Fast Methods in Machine Learning

*By Mike Klaas*

I'm sure many of you have heard Nando talking about "fast methods" in machine
learning. I will be giving an overview of what fast methods are, where they can
be applied, and briefly describe the my work in this area.

The abstract from the NIPS workshop Nando organized should provide a slightly
more detailed idea of what I'll be talking about:

Many algorithms for statistical inference have a O(N^2) time dependence on the
size of the state space (N). For example, at the heart of the belief propagation
algorithm is an expensive operation called message passing.

The cost of this operation is O(nN^2), where n is the number of nodes in the
probabilistic graphical model and N is the number of discrete values the node
(random variable) takes. The N^2 component of the cost is particularly large
when we discretize a continuous state space using deterministic or Monte Carlo
grids.

The N^2 cost arises whenever one computes a kernel density estimate. In addition
to message passing, many other machine learning algorithms are subject to this
expensive operation. The list includes Gaussian processes, radial basis
networks, SVMs, particle smoothing, population Monte Carlo methods,
multidimensional scaling and kernel methods for dimensionality reduction,
classification, regression and semi-supervised learning.
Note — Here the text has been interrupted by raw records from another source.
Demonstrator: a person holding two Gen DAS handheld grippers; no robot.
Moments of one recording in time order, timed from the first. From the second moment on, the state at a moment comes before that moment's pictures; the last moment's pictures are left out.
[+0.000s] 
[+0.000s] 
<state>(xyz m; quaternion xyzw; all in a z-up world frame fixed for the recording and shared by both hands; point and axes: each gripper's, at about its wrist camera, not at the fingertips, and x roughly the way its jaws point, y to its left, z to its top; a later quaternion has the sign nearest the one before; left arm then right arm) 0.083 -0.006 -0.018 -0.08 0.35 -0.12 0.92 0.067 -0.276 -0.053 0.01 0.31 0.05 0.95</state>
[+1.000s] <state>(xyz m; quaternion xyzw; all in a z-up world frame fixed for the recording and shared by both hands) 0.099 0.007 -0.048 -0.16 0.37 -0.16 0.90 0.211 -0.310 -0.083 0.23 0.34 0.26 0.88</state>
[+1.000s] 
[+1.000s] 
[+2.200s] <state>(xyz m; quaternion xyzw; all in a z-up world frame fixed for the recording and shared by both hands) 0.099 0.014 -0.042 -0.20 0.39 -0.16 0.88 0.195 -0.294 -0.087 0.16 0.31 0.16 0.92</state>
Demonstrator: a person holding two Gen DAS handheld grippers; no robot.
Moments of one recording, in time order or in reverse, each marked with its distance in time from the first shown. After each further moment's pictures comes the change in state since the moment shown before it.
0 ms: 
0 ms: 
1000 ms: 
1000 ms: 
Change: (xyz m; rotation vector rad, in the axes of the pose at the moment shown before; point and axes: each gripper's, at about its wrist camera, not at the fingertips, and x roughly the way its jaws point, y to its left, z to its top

This cost also arises
when one is interested in the max operator (as in max belief propagation) and
nearest neighbour search.

In recent years, researchers in different communities (physics, numerical
computation, machine learning and computer vision) have put forward algorithms
to reduce this cost to O(NlogN) and even O(N) in some cases.

Examples of these techniques include fast multipole methods, the fast Gauss
transform, distance transforms, kd-trees, ball trees, dual tree recursions and
several other more specialized techniques.